Without changing a single character, write out every record below.

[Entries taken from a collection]
****************************************

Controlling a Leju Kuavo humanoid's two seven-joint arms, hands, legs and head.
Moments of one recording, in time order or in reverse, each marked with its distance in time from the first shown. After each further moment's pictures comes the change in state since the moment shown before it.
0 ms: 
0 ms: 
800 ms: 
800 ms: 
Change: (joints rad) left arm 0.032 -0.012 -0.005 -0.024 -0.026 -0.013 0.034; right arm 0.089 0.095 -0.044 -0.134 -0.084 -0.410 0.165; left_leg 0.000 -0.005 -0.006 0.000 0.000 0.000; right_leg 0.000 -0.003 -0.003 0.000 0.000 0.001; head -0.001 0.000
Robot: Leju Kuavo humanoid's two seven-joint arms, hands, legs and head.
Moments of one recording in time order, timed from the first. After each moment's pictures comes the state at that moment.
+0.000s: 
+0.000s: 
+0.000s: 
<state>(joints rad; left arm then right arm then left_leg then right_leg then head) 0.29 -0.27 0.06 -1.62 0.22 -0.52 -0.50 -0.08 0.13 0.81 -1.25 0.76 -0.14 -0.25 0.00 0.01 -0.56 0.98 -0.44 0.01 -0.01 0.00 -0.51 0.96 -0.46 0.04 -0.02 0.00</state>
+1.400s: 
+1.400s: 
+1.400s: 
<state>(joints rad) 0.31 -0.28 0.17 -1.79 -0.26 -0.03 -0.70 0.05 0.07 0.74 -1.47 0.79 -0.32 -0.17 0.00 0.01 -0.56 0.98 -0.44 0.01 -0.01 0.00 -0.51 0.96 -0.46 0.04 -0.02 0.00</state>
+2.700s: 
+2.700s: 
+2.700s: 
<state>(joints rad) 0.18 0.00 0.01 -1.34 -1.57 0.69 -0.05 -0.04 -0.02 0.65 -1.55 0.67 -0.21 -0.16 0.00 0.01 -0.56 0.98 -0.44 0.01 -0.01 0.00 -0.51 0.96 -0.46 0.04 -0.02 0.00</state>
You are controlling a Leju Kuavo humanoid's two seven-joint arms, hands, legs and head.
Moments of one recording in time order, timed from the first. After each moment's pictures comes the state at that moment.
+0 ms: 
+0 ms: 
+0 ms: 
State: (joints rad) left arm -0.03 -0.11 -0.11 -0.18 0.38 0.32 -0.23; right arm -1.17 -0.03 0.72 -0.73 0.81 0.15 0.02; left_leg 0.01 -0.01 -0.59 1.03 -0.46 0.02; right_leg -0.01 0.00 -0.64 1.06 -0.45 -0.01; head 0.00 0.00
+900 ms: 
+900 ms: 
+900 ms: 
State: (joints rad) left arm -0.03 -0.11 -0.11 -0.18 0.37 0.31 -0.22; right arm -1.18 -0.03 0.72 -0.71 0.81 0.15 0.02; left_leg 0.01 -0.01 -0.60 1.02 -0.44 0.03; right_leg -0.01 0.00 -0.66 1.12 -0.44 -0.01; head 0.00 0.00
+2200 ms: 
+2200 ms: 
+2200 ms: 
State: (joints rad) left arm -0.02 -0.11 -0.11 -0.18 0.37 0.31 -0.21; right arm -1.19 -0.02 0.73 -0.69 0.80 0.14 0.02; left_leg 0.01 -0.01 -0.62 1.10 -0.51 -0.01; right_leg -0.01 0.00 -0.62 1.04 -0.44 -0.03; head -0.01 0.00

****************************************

* _RESULT BELOW_
Controlling a Leju Kuavo humanoid's two seven-joint arms, hands, legs and head.
Moments of one recording, in time order or in reverse, each marked with its distance in time from the first shown. After each further moment's pictures comes the change in state since the moment shown before it.
0 ms: 
0 ms: 
800 ms: 
800 ms: 
Change: (joints rad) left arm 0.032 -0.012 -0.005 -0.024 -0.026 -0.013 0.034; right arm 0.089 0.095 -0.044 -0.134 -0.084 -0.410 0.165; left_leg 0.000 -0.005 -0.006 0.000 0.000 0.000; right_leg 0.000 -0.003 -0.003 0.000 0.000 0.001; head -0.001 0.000
Robot: Leju Kuavo humanoid's two seven-joint arms, hands, legs and head.
Moments of one recording in time order, timed from the first. After each moment's pictures comes the state at that moment.
+0.000s: 
+0.000s: 
+0.000s: 
<state>(joints rad; left arm then right arm then left_leg then right_leg then head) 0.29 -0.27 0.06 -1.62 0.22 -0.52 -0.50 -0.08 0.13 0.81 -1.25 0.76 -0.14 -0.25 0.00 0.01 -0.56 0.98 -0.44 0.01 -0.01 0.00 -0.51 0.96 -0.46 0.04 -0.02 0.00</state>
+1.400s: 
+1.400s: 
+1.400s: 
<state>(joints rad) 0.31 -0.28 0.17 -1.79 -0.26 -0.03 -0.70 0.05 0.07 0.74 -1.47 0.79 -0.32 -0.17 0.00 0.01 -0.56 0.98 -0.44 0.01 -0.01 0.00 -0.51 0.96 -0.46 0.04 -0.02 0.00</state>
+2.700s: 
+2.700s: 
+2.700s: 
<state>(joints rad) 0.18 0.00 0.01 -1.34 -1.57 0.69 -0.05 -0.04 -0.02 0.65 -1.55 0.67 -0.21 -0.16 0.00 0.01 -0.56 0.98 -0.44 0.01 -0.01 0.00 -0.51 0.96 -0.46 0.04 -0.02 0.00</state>
You are controlling a Leju Kuavo humanoid's two seven-joint arms, hands, legs and head.
Moments of one recording in time order, timed from the first. After each moment's pictures comes the state at that moment.
+0 ms: 
+0 ms: 
+0 ms: 
State: (joints rad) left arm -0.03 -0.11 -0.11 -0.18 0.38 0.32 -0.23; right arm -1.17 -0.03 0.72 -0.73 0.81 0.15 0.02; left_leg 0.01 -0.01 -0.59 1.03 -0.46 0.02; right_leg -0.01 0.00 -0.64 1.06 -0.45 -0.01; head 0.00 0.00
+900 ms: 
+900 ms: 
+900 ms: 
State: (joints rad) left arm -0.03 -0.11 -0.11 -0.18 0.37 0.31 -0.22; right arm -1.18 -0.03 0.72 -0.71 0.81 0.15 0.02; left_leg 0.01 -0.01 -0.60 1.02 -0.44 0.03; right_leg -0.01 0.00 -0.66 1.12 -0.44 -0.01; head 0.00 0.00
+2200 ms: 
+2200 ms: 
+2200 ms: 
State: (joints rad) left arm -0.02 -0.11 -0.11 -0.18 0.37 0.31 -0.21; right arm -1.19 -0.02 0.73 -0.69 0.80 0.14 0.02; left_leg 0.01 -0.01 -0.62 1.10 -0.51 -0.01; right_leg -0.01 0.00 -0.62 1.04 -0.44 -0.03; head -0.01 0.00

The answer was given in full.